**WORK TO BE COMPLETED**
Return every entry below without altering a word.

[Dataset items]
┄┄┄┄┄┄┄┄┄┄

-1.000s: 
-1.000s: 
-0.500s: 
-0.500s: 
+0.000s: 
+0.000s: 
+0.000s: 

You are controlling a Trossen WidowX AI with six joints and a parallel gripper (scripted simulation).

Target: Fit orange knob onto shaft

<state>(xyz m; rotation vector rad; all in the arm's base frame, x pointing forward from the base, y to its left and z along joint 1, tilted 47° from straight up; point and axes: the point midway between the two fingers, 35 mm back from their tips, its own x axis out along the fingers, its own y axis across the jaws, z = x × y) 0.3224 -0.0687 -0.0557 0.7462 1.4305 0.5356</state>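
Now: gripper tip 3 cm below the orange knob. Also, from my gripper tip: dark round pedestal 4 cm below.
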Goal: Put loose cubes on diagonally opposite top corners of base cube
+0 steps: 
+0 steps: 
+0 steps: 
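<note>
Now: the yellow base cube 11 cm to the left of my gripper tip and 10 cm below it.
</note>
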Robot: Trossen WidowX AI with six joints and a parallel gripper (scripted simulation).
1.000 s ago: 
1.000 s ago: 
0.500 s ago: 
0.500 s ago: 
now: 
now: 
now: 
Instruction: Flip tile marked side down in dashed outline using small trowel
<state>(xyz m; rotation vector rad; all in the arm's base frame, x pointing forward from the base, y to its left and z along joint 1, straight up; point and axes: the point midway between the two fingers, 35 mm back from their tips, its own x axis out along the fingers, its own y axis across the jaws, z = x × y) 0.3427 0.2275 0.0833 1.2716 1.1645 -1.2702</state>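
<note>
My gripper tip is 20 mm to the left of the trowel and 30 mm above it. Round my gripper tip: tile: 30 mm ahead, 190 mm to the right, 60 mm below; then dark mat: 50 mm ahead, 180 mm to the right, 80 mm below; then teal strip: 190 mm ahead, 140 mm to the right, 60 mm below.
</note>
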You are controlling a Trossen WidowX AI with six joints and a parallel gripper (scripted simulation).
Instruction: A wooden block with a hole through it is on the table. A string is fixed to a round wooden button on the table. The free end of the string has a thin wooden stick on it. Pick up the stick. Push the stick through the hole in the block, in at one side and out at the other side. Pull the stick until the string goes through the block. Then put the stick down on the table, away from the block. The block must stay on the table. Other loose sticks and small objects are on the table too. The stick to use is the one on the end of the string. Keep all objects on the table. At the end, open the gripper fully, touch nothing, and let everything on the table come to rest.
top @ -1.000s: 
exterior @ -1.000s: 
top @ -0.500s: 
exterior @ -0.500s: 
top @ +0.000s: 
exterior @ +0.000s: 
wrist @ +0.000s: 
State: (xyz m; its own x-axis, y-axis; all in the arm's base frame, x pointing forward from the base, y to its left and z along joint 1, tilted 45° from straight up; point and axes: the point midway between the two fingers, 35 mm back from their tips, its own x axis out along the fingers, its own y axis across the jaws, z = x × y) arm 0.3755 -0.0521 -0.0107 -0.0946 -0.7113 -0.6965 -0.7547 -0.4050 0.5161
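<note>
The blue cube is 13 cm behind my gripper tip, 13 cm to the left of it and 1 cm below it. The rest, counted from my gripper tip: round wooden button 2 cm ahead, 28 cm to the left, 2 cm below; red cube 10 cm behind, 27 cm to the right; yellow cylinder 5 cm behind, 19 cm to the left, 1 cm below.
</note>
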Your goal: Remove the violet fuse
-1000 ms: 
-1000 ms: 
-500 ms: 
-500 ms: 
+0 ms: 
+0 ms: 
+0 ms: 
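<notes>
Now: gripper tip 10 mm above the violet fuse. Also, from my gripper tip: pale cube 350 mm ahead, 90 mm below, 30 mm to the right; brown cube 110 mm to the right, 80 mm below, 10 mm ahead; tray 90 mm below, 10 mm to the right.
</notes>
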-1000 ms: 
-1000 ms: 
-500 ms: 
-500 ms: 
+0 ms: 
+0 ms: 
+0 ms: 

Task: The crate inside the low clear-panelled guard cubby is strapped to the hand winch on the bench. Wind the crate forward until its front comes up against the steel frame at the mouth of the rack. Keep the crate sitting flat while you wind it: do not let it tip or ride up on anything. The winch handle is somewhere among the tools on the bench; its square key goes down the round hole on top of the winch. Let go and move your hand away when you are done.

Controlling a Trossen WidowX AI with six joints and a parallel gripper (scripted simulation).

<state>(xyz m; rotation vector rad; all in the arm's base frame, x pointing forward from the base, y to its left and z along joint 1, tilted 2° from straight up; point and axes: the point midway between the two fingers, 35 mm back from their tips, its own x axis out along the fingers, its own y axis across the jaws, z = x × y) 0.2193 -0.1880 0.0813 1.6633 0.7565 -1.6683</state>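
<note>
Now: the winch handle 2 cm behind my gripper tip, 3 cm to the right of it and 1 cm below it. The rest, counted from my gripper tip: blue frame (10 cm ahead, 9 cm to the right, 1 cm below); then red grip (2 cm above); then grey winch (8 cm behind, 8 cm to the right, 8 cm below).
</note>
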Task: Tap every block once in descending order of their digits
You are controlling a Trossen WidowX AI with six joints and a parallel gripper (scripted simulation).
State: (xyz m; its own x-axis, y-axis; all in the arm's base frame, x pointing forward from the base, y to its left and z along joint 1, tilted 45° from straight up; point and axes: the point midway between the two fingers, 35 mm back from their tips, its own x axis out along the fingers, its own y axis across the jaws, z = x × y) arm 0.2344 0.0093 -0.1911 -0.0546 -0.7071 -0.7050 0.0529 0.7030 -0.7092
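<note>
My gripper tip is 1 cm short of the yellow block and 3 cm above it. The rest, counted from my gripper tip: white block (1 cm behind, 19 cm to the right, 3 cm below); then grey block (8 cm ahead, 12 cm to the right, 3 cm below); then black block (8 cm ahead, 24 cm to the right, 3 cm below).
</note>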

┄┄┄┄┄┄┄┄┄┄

**RESPONSE AREA**
-1.000s: 
-1.000s: 
-0.500s: 
-0.500s: 
+0.000s: 
+0.000s: 
+0.000s: 

You are controlling a Trossen WidowX AI with six joints and a parallel gripper (scripted simulation).

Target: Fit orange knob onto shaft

<state>(xyz m; rotation vector rad; all in the arm's base frame, x pointing forward from the base, y to its left and z along joint 1, tilted 47° from straight up; point and axes: the point midway between the two fingers, 35 mm back from their tips, its own x axis out along the fingers, its own y axis across the jaws, z = x × y) 0.3224 -0.0687 -0.0557 0.7462 1.4305 0.5356</state>
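Now: gripper tip 3 cm below the orange knob. Also, from my gripper tip: dark round pedestal 4 cm below.
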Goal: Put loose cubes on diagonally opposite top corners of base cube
+0 steps: 
+0 steps: 
+0 steps: 
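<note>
Now: the yellow base cube 11 cm to the left of my gripper tip and 10 cm below it.
</note>
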Robot: Trossen WidowX AI with six joints and a parallel gripper (scripted simulation).
1.000 s ago: 
1.000 s ago: 
0.500 s ago: 
0.500 s ago: 
now: 
now: 
now: 
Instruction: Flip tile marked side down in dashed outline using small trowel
<state>(xyz m; rotation vector rad; all in the arm's base frame, x pointing forward from the base, y to its left and z along joint 1, straight up; point and axes: the point midway between the two fingers, 35 mm back from their tips, its own x axis out along the fingers, its own y axis across the jaws, z = x × y) 0.3427 0.2275 0.0833 1.2716 1.1645 -1.2702</state>
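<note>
My gripper tip is 20 mm to the left of the trowel and 30 mm above it. Round my gripper tip: tile: 30 mm ahead, 190 mm to the right, 60 mm below; then dark mat: 50 mm ahead, 180 mm to the right, 80 mm below; then teal strip: 190 mm ahead, 140 mm to the right, 60 mm below.
</note>
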You are controlling a Trossen WidowX AI with six joints and a parallel gripper (scripted simulation).
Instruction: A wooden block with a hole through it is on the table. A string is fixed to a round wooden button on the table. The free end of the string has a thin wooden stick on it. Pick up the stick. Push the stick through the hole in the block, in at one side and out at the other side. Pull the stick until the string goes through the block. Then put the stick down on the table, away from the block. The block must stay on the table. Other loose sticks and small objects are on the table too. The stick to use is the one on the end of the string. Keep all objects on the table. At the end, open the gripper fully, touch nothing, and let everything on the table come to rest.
top @ -1.000s: 
exterior @ -1.000s: 
top @ -0.500s: 
exterior @ -0.500s: 
top @ +0.000s: 
exterior @ +0.000s: 
wrist @ +0.000s: 
State: (xyz m; its own x-axis, y-axis; all in the arm's base frame, x pointing forward from the base, y to its left and z along joint 1, tilted 45° from straight up; point and axes: the point midway between the two fingers, 35 mm back from their tips, its own x axis out along the fingers, its own y axis across the jaws, z = x × y) arm 0.3755 -0.0521 -0.0107 -0.0946 -0.7113 -0.6965 -0.7547 -0.4050 0.5161
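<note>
The blue cube is 13 cm behind my gripper tip, 13 cm to the left of it and 1 cm below it. The rest, counted from my gripper tip: round wooden button 2 cm ahead, 28 cm to the left, 2 cm below; red cube 10 cm behind, 27 cm to the right; yellow cylinder 5 cm behind, 19 cm to the left, 1 cm below.
</note>
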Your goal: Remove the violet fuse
-1000 ms: 
-1000 ms: 
-500 ms: 
-500 ms: 
+0 ms: 
+0 ms: 
+0 ms: 
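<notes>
Now: gripper tip 10 mm above the violet fuse. Also, from my gripper tip: pale cube 350 mm ahead, 90 mm below, 30 mm to the right; brown cube 110 mm to the right, 80 mm below, 10 mm ahead; tray 90 mm below, 10 mm to the right.
</notes>
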-1000 ms: 
-1000 ms: 
-500 ms: 
-500 ms: 
+0 ms: 
+0 ms: 
+0 ms: 

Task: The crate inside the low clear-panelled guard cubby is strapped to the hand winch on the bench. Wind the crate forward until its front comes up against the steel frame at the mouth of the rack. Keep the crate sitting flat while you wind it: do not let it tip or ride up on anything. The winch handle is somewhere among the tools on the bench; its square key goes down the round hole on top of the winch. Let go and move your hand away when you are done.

Controlling a Trossen WidowX AI with six joints and a parallel gripper (scripted simulation).

<state>(xyz m; rotation vector rad; all in the arm's base frame, x pointing forward from the base, y to its left and z along joint 1, tilted 2° from straight up; point and axes: the point midway between the two fingers, 35 mm back from their tips, its own x axis out along the fingers, its own y axis across the jaws, z = x × y) 0.2193 -0.1880 0.0813 1.6633 0.7565 -1.6683</state>
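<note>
Now: the winch handle 2 cm behind my gripper tip, 3 cm to the right of it and 1 cm below it. The rest, counted from my gripper tip: blue frame (10 cm ahead, 9 cm to the right, 1 cm below); then red grip (2 cm above); then grey winch (8 cm behind, 8 cm to the right, 8 cm below).
</note>
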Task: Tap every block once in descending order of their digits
You are controlling a Trossen WidowX AI with six joints and a parallel gripper (scripted simulation).
State: (xyz m; its own x-axis, y-axis; all in the arm's base frame, x pointing forward from the base, y to its left and z along joint 1, tilted 45° from straight up; point and axes: the point midway between the two fingers, 35 mm back from their tips, its own x axis out along the fingers, its own y axis across the jaws, z = x × y) arm 0.2344 0.0093 -0.1911 -0.0546 -0.7071 -0.7050 0.0529 0.7030 -0.7092
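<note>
My gripper tip is 1 cm short of the yellow block and 3 cm above it. The rest, counted from my gripper tip: white block (1 cm behind, 19 cm to the right, 3 cm below); then grey block (8 cm ahead, 12 cm to the right, 3 cm below); then black block (8 cm ahead, 24 cm to the right, 3 cm below).
</note>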

This finishes the answer.